Cheats and Tricks of Sci-Fi and Horror

Article by Anthony Leong © Copyright 1999


This article appeared in Issue 18 of Frontier, Australia's sci-fi media magazine

Frontier magazine

We see them every time we turn on the television to watch the latest episode of "Star Trek: Voyager" or "The X-Files". We see them so often in sci-fi and horror movies that we hardly notice them anymore and often take them for granted. If you look closely at your average sci-fi and horror television shows and movies, you will notice that writers, producers, and directors rely on a number of narrative 'shortcuts' when telling a story-- little cheats and tricks in plot and production design that have little bearing on reality. These conventions and contrivances arise from the need to tell a story as quickly as possible and as cheaply as possible (one might also add 'with as little creativity as possible' to the list), and can be attributed to one of three reasons: economy of storytelling, production constraints, and just plain laziness.

Economy of storytelling refers to providing only the necessary details or making certain assumptions to move a story forward, instead of bogging down each scene with unnecessary action or dialogue. This is why that in movies and television shows, characters will usually find a parking space right in front of the building they are going to (unless the search for a parking spot is the point of the scene), that every apartment in Paris will have an unobstructed view of the Eiffel Tower, and the watches of all characters are perfectly synchronized. This is also the reason why the villains of the James Bond movies, after having captured the titular secret agent, will go to great pains to explain away their elaborate scheme so that the audience is 'reminded' just how evil they are.

Production constraints are also another reason for the odd rules you find in movies and television shows. Everything you show the audience has a price tag attached, and by removing unnecessary characters or props, a producer can tell a story with the least outlay of cash. This is the reason why artificial gravity is so prevalent in outer space adventures, since it would be too expensive to simulate weightlessness (and in certain movies, may even stretch the acting abilities of the cast). In addition, because cameras require an unobstructed view of the action, you'll notice that cars in certain movies will lack rearview mirrors, which would otherwise cover an actor's face). Similarly, the majority of the apartments seen on television and in the movies are extremely spacious (providing room for the production crew to work), even if the character has a low-paying job and could not possibly afford such a place.

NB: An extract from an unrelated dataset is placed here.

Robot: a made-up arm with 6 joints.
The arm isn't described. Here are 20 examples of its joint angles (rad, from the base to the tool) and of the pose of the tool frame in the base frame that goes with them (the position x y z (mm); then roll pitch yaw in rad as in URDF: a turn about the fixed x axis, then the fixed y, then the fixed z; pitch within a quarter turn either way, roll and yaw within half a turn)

Finally, there is 'just plain laziness'. As a quick look at your local megaplex theatre will tell you, Hollywood is short on original ideas, since it is often easier to recycle something. Hence, writers and directors 'borrow' bits of dialogue or concise visual statements from other films and television shows instead of finding a new means of conveying the same thought. As a result, skydivers and paratroopers always make snide remarks about 'jumping out of a perfectly good airplane', noises in dark houses or alleyways are always caused by cats, cops tend to die just a few days before retirement, and the poignancy of a plane crash is often highlighted by a child's doll (appropriately charred) amidst the wreckage.